LMWH: The first prophylactic LMWH dose should be administered no sooner than 4h after needle/catheter placement. In patients receiving preoperative prophylactic LMWH doses, neuraxial puncture/catheter manipulation or removal should not occur within the first 12 h after LMWH administration. Subsequent LMWH administration may occur no earlier than 4h after catheter removal. In patients receiving preoperative therapeutic LMWH doses, neuraxial block/catheter removal or manipulation should not occur within 24 h after heparin administration.
Clinicians should refer to their institutional guidelines and/or the American Society of Regional Anesthesia Guidelines for more detailed information about LMWH and other agents.
f Clinicians should follow the regimens for the initiation and dosing of preoperative LMWH approved by regulatory agencies, as shown in the package insert.
g Higher prophylactic doses were used for pancreatic cancer patients: dalteparin 200 IU/kg once daily for 4 weeks followed by a stepdown to 150 IU/kg for a further 8 weeks in FRAGEM and enoxaparin 1 mg/kg once daily in CONKO-004.
h Fondaparinux has not been studied in the outpatient prophylaxis setting. It should be considered only if the patient has contraindications for other LMWH and DOAC use is considered an inferior option.

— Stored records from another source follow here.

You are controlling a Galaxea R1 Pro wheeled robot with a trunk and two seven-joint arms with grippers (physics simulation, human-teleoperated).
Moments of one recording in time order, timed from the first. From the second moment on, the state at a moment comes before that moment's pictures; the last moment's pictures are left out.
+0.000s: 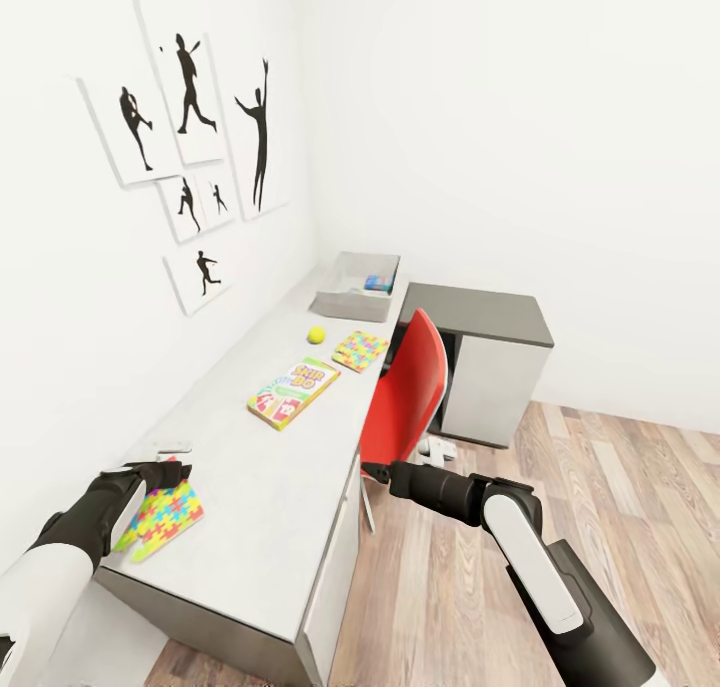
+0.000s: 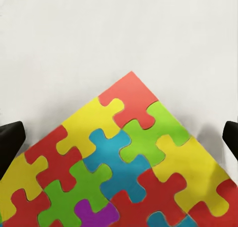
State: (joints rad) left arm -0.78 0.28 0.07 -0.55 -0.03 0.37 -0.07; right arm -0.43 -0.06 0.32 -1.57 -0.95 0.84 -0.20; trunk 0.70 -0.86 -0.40
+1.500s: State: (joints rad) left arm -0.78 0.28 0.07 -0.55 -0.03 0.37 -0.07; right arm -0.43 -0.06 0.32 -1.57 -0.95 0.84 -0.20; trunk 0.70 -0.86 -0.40
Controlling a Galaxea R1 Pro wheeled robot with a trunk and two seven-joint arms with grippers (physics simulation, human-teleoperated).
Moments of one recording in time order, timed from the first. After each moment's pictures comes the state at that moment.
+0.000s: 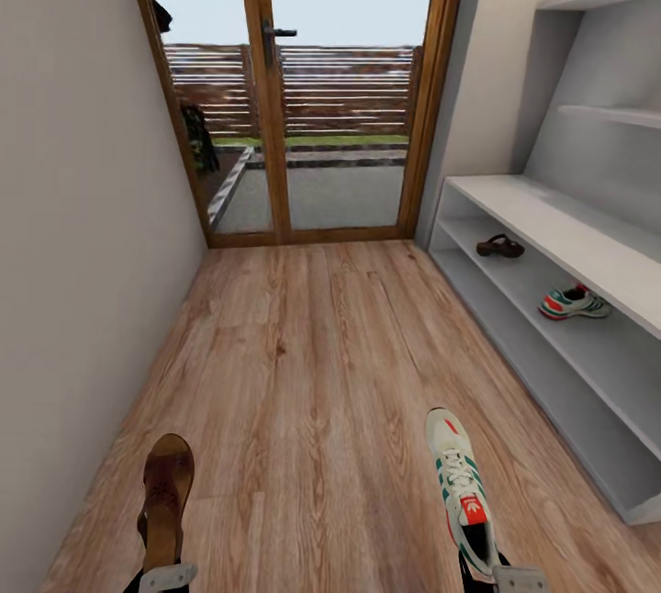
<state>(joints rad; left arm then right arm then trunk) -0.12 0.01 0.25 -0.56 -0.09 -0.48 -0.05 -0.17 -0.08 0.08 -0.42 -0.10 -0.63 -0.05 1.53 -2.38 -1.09</state>
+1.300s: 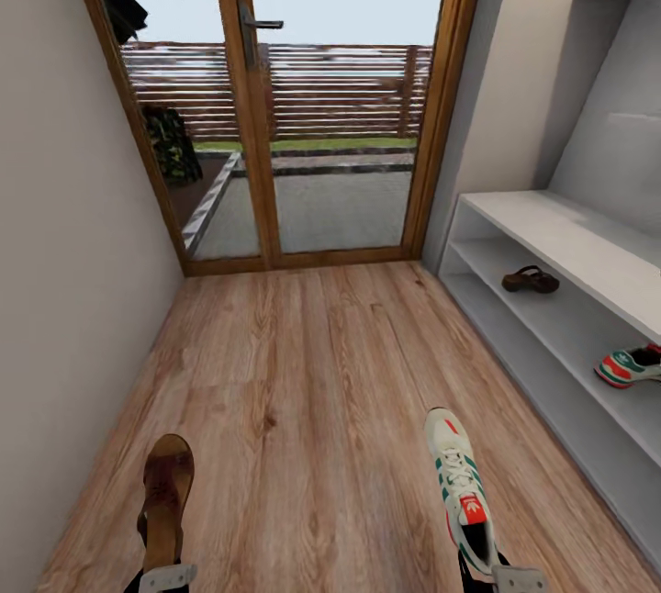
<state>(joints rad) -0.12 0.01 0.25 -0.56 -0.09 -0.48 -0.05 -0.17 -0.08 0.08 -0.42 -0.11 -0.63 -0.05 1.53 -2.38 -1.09</state>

i Contraindications to therapeutic anticoagulation are listed in Table 1.
j Parenteral anticoagulants should overlap with warfarin for 5–7 days minimum and should be continued until the INR is in the therapeutic range for 2 consecutive days.
k Unfractionated heparin infusion rate should be adjusted to maintain the aPTT within the therapeutic range in accordance with local protocols to correspond with a heparin level of 0.3–0.7 U/mL using a chromogenic anti-factor Xa assay.
l Dependent on significant renal clearance, avoid in patients with creatinine clearance ≤30 mL/min or adjust dose based on anti-factor Xa levels.
m Optimal dose unclear in patients >120 kg.
n Twice daily dosing may be more efficacious than once daily dosing for enoxaparin based on post-hoc data.
o This drug is not available in the U.S.
p Fondaparinux had a higher rate of recurrent thrombosis and no difference in bleeding compared with enoxaparin in cancer patients in a post-hoc, subgroup analysis. It is not a standard option, but may be used for long-term anticoagulation if standard LMWH or DOAC are not feasible options for the patient. Dosing for long term treatment with fondaparinux is the same as for initial treatment. (Fondaparinux Prescribing Information: https://www.accessdata.fda.gov/drugsatfda_docs/label/2017/021345s035lbl.pdf).
q Total duration of therapy depends on clinical circumstances. See full text guideline for more detailed discussion.
r Apixaban and dabigatran do not have fully published results from cancer-specific clinical trials. Prospective randomized trial data in cancer patients with active disease on cancer therapy are needed prior to their use. Therefore, they are currently not recommended for routine use in cancer patients with active disease.
s This is the only LMWH with FDA approval for extended therapy to prevent recurrent thrombosis in cancer patients.
t Edoxaban has the highest level of evidence for cancer patients among all the DOAC, followed by rivaroxaban. Limited data from small, unpublished patient series suggest that the efficacy of DOAC in patients with a weight above 120 kg might be reasonable based on anti-Xa levels. The data are very limited however, and LMWH are likely still preferred in this setting. Please refer to the package inserts for detailed information regarding potential dosing adjustment needs, especially regarding renal impairment, liver failure, weight extremes, or drug-drug interaction.